I am interested in what the hon. Gentleman has to say, but nobody has mentioned how we are going to create wealth in order to meet some of the costs that we end up having to pay.
I am glad that I gave way: thank you very much for being my straight man, Oliver. The Tories will have us believe that prosperity will trickle down. Where is it going to trickle down from? There is no proof of that. In my part of the world, 4,000 people will benefit from the income tax hand-back, but 144,000 have seen their tax credits cut at the same time. Young people and other people in my part of the world have lost £1,160 a year, so they will not be doing very much to create the wealth of this country.

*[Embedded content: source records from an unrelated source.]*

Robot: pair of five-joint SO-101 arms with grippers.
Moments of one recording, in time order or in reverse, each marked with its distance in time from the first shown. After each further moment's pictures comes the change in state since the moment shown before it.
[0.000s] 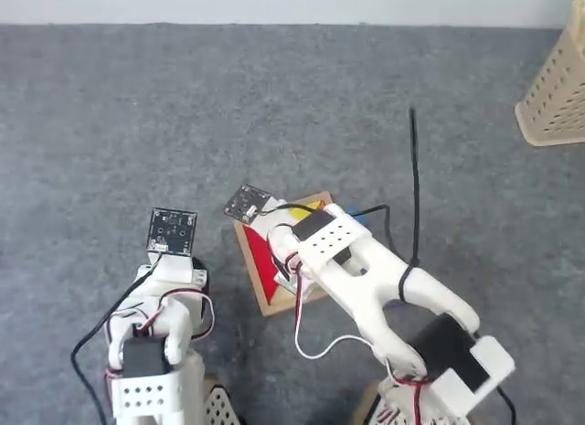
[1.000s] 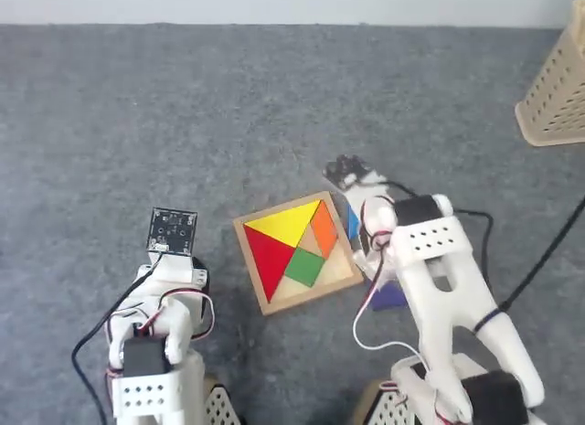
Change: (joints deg) left arm 0.0 0.0 0.0 0.0 0.0; right arm 25.5 -23.1 9.8 15.7 10.3
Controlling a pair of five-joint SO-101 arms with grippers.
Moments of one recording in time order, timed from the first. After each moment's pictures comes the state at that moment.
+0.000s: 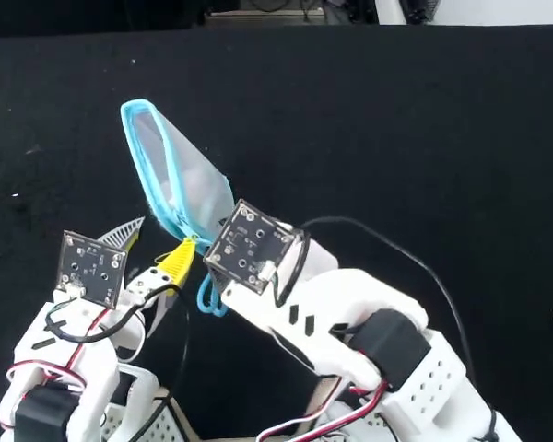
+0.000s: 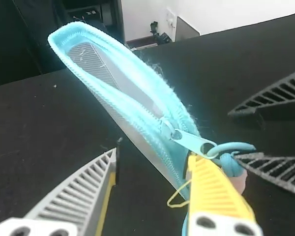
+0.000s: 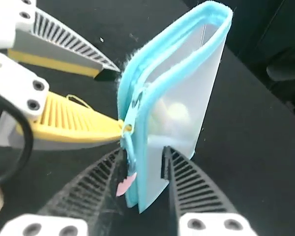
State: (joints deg) left arm 8.1 -99.2 56.8 69.0 -7.5; right arm -45.4 -61.2 38.9 64.1 16.0
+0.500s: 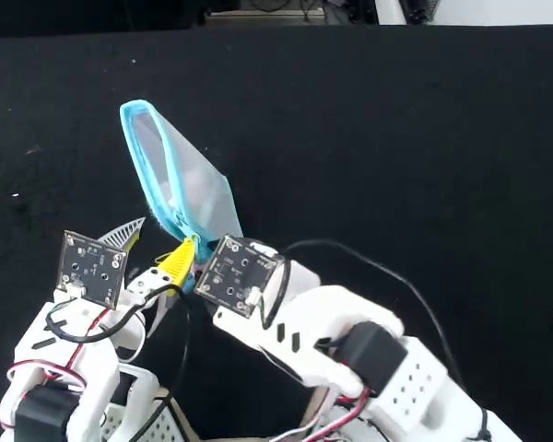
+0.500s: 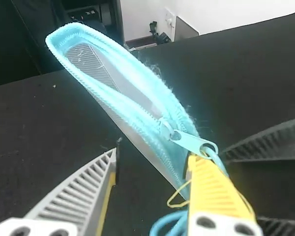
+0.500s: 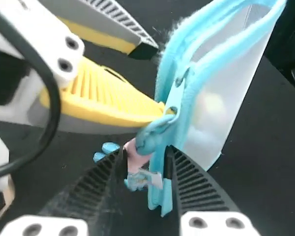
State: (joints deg) left arm 8.3 -99.2 56.8 69.0 -7.5; right arm -50.0 -67.0 54.2 55.4 15.6
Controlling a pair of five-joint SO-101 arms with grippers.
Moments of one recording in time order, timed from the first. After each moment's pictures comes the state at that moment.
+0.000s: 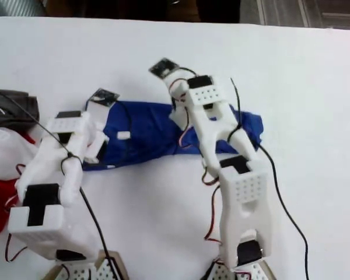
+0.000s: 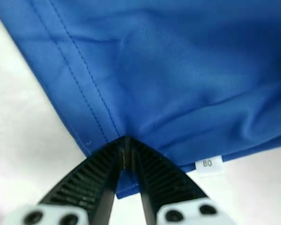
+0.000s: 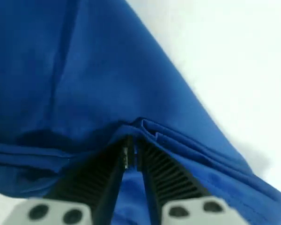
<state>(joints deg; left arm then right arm) -11.6 8.6 29.7 59.4 -22.8 -20.0 38.4 -23.5 72.6 29.9</state>
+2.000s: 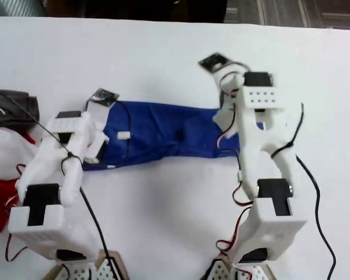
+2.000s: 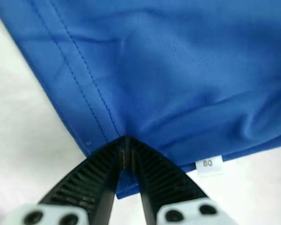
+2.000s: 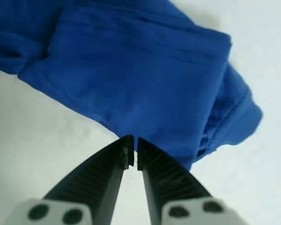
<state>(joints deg) -11.6 8.6 29.7 59.4 -22.8 -5.8 13.1 -3.3 84.0 34.6</state>
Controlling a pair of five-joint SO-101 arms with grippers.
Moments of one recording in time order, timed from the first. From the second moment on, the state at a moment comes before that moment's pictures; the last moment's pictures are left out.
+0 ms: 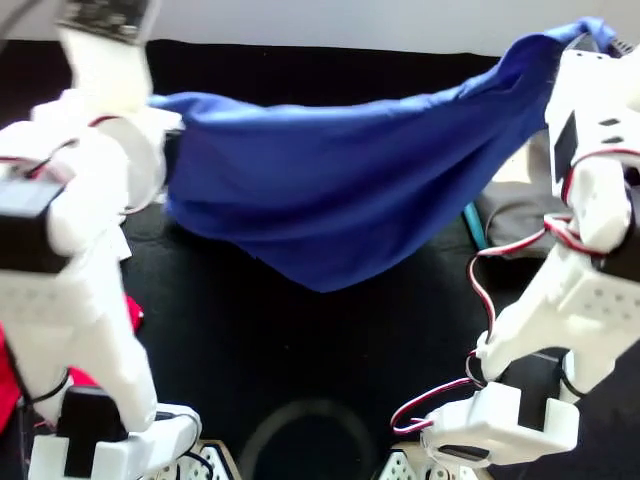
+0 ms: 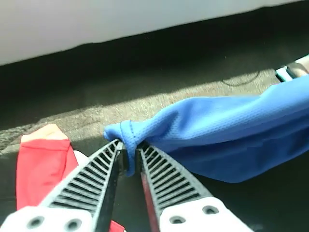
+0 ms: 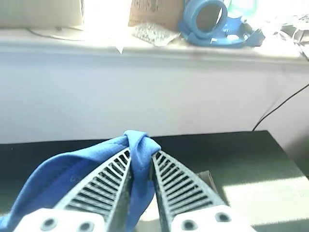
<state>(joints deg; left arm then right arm) -3.5 -13.3 -47.1 99.8 -10.5 9.2 0.3 -73.3 91.0 8.5</state>
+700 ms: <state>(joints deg) -7.7 -26.2 -53.4 100.4 -10.5 10.5 -7.4 -95.0 92.6 8.5</state>
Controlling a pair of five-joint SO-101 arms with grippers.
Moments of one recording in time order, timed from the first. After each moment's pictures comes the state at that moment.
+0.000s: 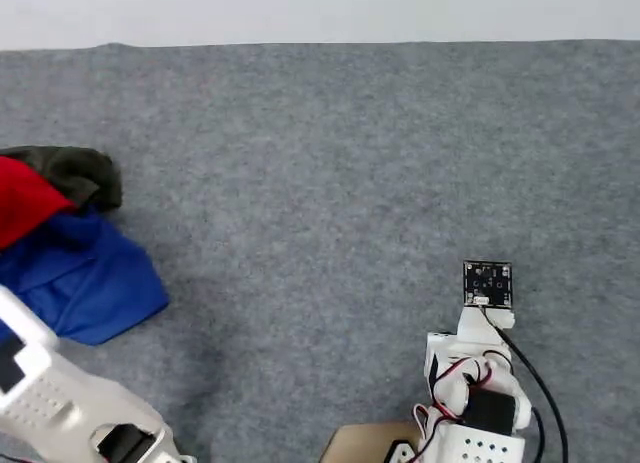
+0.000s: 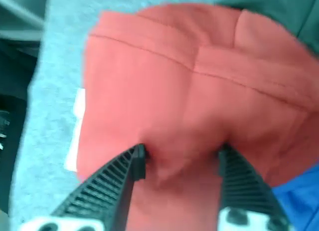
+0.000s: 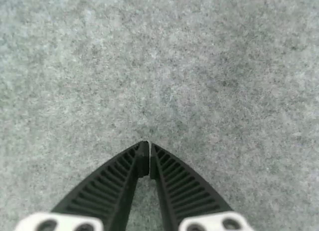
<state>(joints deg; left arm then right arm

In the programme that we will put forward, we will put small businesses first by lowering their taxes. We will promote a proper industrial strategy for our biggest employers, not just the high-tech firms, and work in partnership with them and the trade unions—I know that is a dirty word for Conservative Members—to create the situation where we increase the national minimum wage to a level it should be at, unlike the Conservatives, who opposed it at every step. We will reverse the cut in the top rate of tax, because that is the right thing to do. We will close the loopholes that have been exploited by the friends and funders of the Conservatives, who take the money off them to run their election campaigns.
We will freeze gas and electricity bills, because we are sick to death of these companies saying “We can’t do any more.” Now they are saying, “Leave us alone, leave us alone.” They have bled this country dry ever since they were privatised in the 1980s. The hon. Member for Wolverhampton South West complained about what was said in the 1980s, but what was projected then is exactly what happened. Public services were decimated and the people of this country are paying the price every time they pay an electricity bill, a gas bill or a water bill.

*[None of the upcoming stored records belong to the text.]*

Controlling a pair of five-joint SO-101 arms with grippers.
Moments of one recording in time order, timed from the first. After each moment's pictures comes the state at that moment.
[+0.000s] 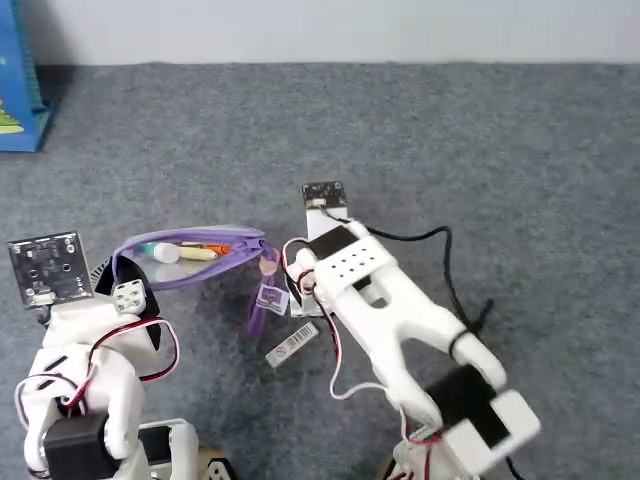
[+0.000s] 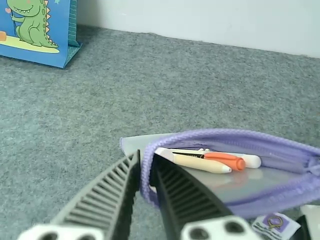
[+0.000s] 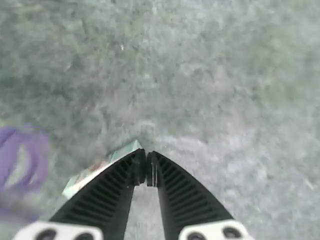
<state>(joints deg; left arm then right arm) -14.1 -80.9 49.8 75.2 8.4 -34.3 -1.1 24.0 70.3 -27.6</state>
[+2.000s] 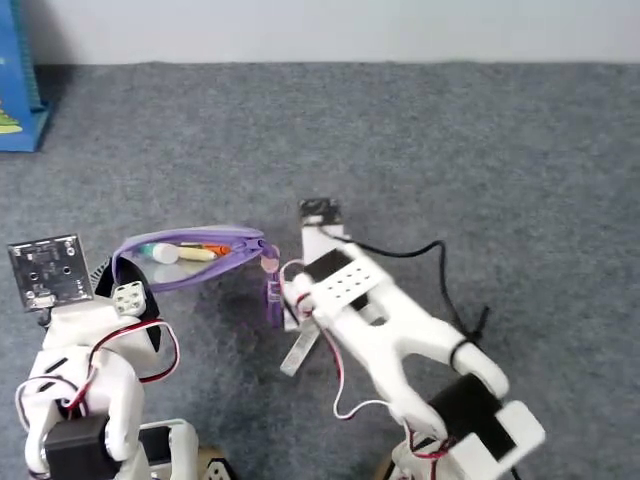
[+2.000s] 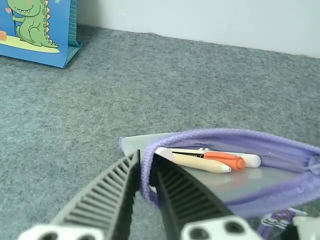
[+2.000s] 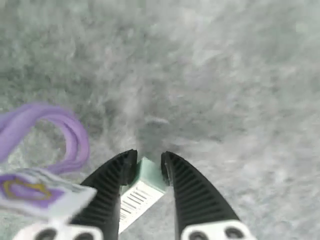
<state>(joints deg) -14.1 -81.6 50.7 75.2 8.4 -35.9 -3.7 32.4 61.3 -30.0</state>
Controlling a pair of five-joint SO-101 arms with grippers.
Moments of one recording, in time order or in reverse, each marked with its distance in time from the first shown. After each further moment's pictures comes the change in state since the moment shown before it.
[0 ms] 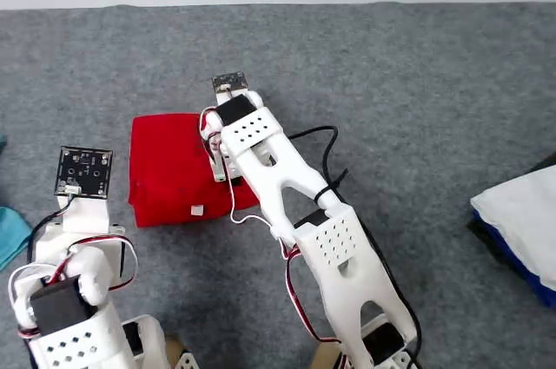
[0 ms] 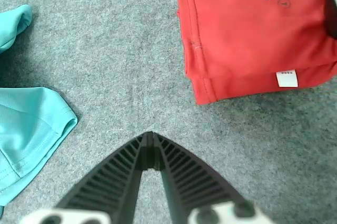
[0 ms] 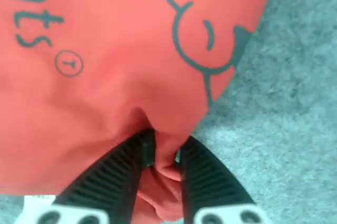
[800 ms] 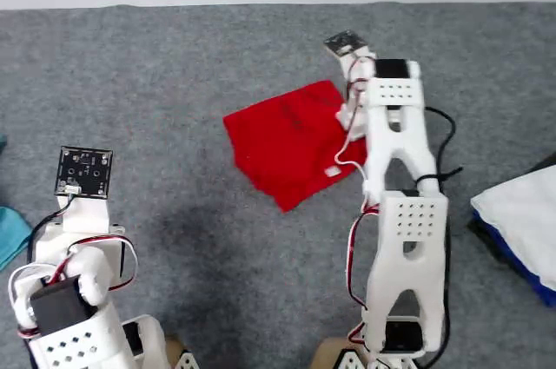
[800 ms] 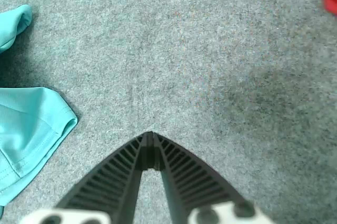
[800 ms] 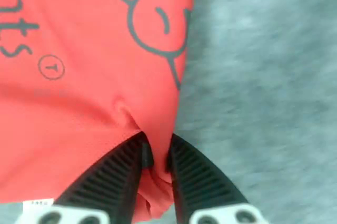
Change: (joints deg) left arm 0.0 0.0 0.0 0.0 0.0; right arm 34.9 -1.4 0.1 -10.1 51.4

We will devolve power to councils and people at lower levels so they can take proper decisions on the front line and at the cutting edge, where they know what is going on in their areas. We will make work pay. We will stop exploitive zero-hours contracts, because nothing in the world will ever convince me that having people on tenterhooks, not knowing whether they will work the next day, is an absolute and utter disgrace. We will increase the minimum wage to £8 an hour. That will boost the pay of more than 76,000 people in my part of the world, which they will be really delighted about.
At the end of the day, we will end this system of despair. People have said, “We had no alternative. We had to do it this way.” They did not have to do it this way; they chose to do it this way—on the back of the most vulnerable in society.